# train change



## ukjack (Jun 1, 2016)

Hi

We are taking the 449 Boston to Chicago via Albany departs 12.50 arrives Albany 1800 with a one hour change over for the 49 leaving for Chicago at 1905 is this doable.

Thank You

ukjack


----------



## AmtrakBlue (Jun 1, 2016)

It's a guaranteed connection because 449 is really part of 49 once they "connect" in Albany. It used to be that the train cars from 449 were attached to 49's cars, but due to track & station work it is now what's called a cross platform transfer.


----------



## ukjack (Jun 1, 2016)

Thank you, that eases my mind. What is a guaranteed connection I assume it means the other train as to wait.

Thanks again

ukjack


----------



## AmtrakBlue (Jun 1, 2016)

ukjack said:


> Thank you, that eases my mind.

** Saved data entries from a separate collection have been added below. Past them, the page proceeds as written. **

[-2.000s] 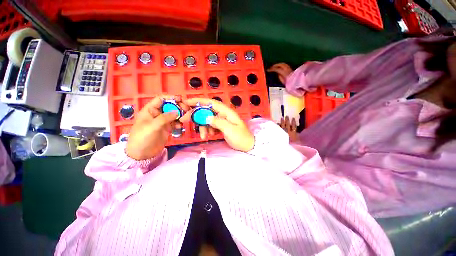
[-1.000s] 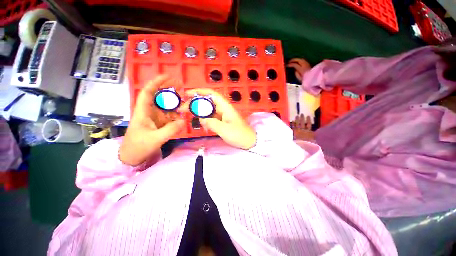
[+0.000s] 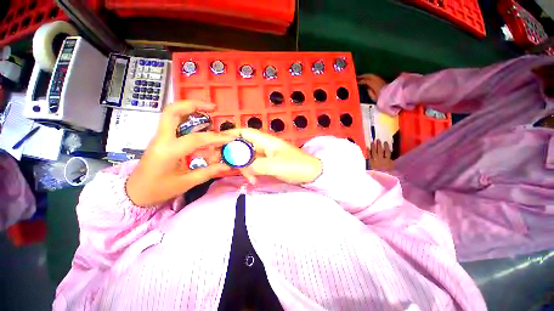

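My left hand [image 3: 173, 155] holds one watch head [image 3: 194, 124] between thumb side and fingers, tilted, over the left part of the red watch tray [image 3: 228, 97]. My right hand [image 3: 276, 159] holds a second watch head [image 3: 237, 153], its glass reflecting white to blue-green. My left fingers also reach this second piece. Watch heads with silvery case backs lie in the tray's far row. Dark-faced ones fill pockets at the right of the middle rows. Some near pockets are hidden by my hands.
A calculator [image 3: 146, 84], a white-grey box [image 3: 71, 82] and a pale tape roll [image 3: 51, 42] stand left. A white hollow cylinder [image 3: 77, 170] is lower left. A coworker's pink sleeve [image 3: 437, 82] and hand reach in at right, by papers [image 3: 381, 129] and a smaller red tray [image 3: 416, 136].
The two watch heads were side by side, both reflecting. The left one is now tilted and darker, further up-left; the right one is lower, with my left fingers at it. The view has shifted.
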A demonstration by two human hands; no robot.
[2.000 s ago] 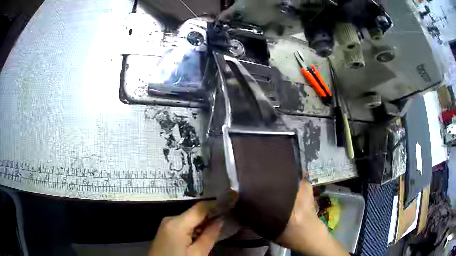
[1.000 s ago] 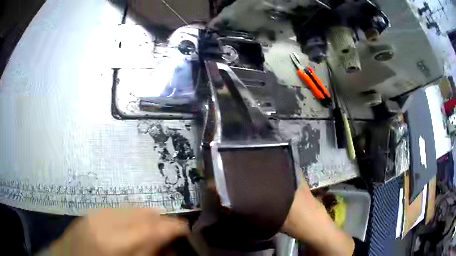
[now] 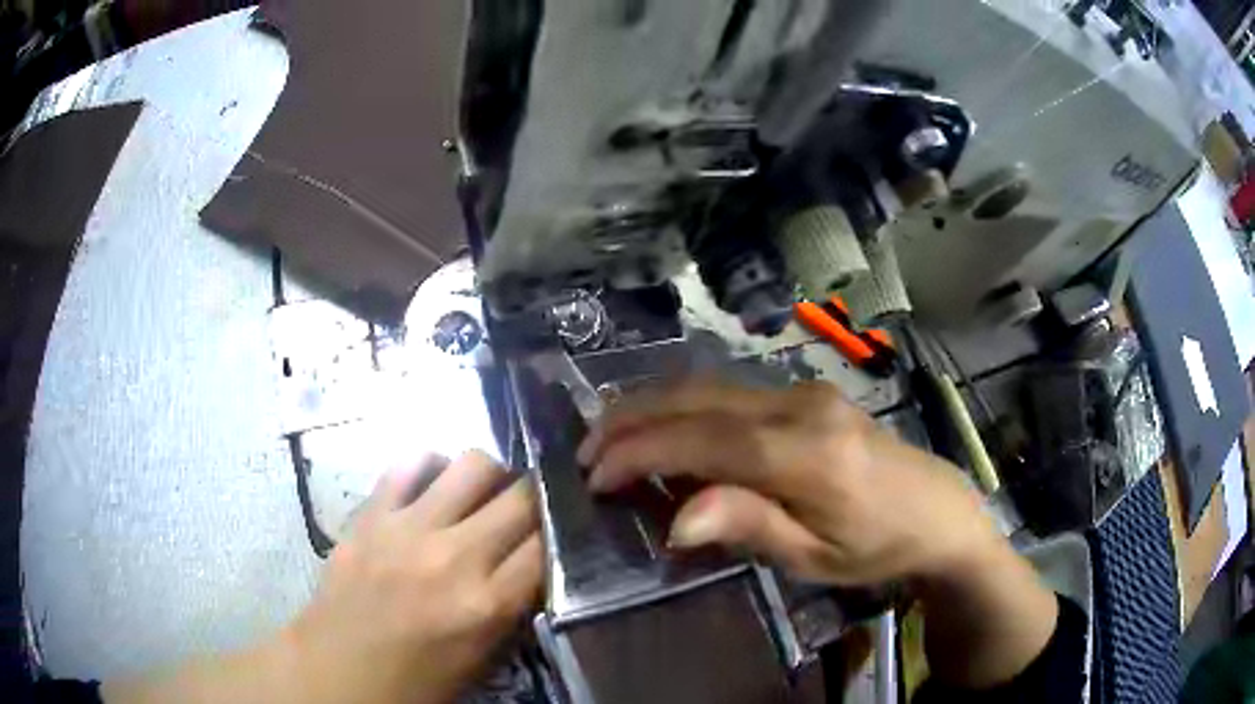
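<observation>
The shiny metal folder lies on the machine bed, with a brown strip in its wide frame at the bottom of the view. My left hand rests along the folder's left side, fingers bent. My right hand is over the folder, fingertips near its narrow end; whether it grips anything is hidden. The bobbin area is under the off-white machine head. A brown fabric panel lies left of the head, with a pale thread over it.
Orange-handled snips and a pale-handled tool lie right of my right hand. A dark parts tray with clear plastic stands further right. Another dark brown cloth piece lies at the table's far left.
My hands have moved up from the front edge onto the folder area. The view has shifted closer to the machine head, and more of the brown fabric shows at the upper left.
</observation>
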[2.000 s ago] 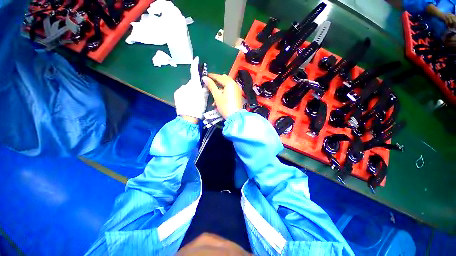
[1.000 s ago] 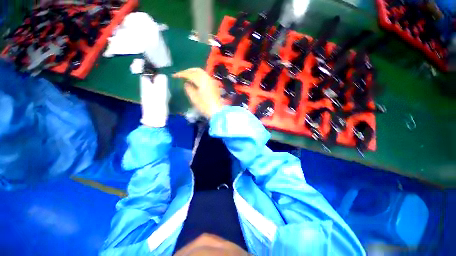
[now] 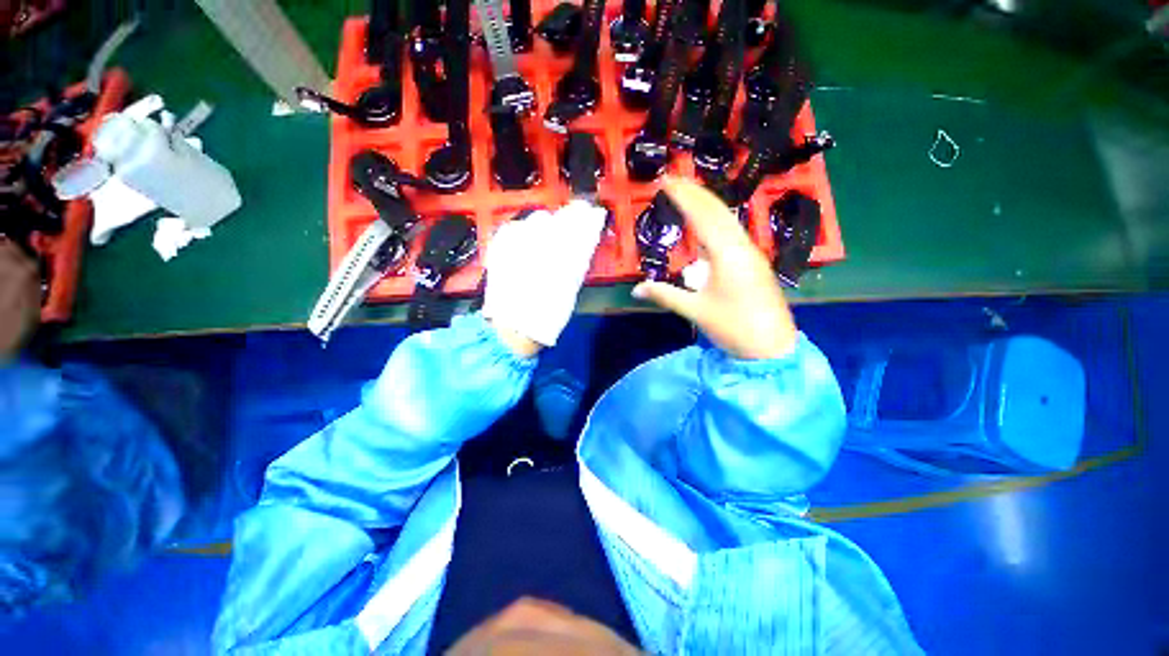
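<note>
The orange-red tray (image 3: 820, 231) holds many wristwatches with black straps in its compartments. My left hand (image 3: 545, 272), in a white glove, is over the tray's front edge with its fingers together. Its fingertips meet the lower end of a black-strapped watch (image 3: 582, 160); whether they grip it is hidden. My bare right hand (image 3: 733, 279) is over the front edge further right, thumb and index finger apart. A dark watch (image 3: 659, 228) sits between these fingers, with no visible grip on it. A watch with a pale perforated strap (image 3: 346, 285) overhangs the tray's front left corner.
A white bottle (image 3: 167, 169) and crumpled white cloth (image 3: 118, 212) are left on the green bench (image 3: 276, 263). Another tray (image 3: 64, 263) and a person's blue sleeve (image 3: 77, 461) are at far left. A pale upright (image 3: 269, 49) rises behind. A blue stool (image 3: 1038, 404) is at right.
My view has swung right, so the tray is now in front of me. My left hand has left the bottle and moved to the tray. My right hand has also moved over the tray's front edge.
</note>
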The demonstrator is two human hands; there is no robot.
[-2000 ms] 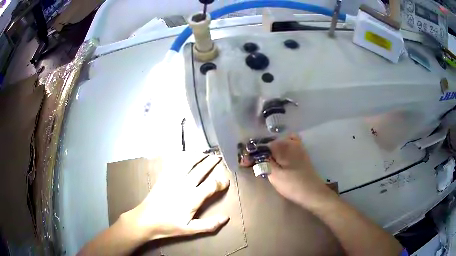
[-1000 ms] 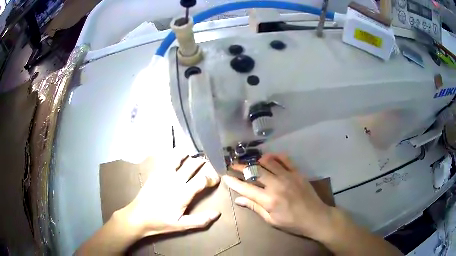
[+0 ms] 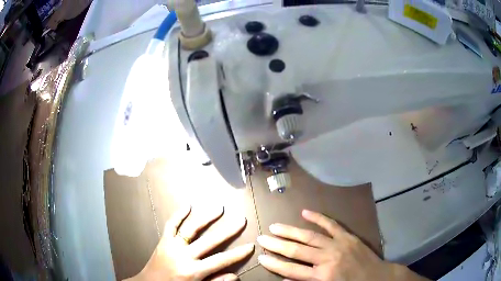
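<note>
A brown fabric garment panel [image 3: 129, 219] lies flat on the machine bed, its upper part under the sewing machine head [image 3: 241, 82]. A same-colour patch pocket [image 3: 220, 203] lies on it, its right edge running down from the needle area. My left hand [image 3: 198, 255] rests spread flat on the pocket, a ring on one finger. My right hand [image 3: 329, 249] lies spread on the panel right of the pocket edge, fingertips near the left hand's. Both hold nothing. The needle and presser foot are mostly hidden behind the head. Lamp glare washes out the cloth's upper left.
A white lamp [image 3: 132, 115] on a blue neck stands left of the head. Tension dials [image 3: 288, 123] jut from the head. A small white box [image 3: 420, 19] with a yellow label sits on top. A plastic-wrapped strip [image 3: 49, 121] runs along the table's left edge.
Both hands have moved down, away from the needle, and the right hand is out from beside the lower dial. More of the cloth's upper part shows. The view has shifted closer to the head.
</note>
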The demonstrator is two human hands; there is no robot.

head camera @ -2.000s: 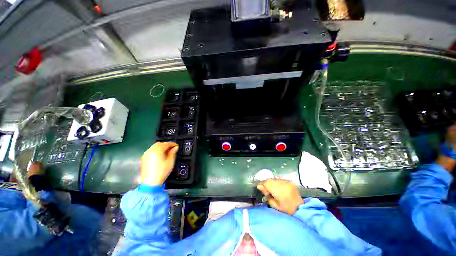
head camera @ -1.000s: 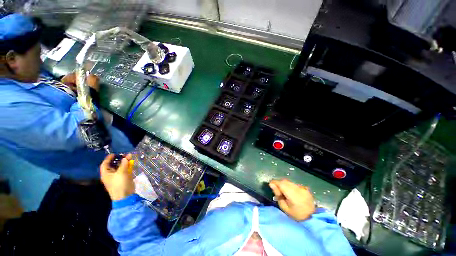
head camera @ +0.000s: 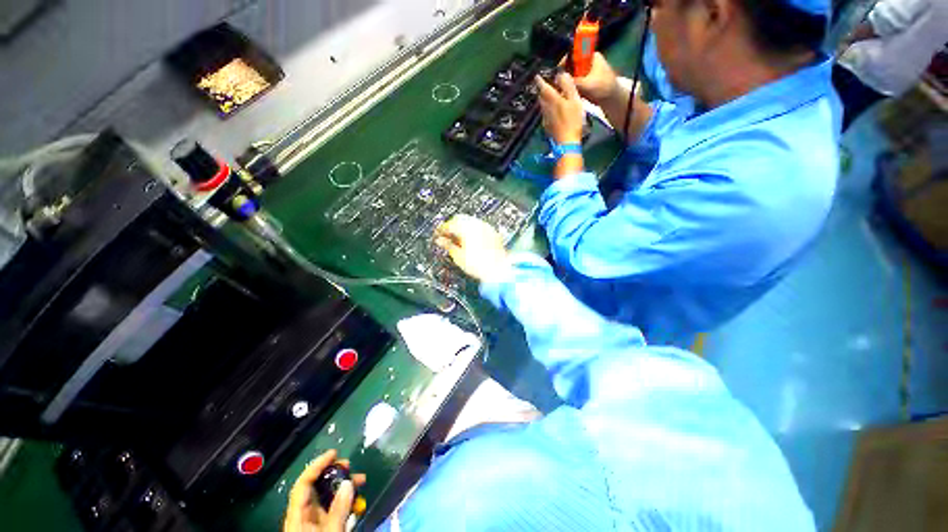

What is a guaranteed connection I assume it means the other train as to wait.
> 
> Thanks again
> 
> ukjack


A guaranteed connection is either the next train waits or Amtrak will either bus you to catch up to it or they'll put you up for the night and put you on another train the next day. All depends on timing. The next day's train may not have he same accommodations you reserved - like if you have a roomette reserved and the next day's train's roomettes are already sold out, then you probably will be put in coach.

But with 449/49, 449 should arrive at Albany before 49, but either way, I don't think the train will leave until both trains have arrived at Albany.


----------



## Railroad Bill (Jun 1, 2016)

In most cases it means that if your train is late and the connecting train had to leave without you, Amtrak would do one of several options:

Put you on a bus and make the connection down the line

Put you up in a hotel in the connecting city and make arrangements for you to take the next day's train

Put you on another train that has a similar destination (for us in CLE, they might put us on the LSL if we missed the Cap Ltd out of Chicago)

There are also other options that Amtrak has used in the past that are too numerous to mention.

As Betty said, your 449 to 49 should not be a problem since they had traditionally been the "same train"


----------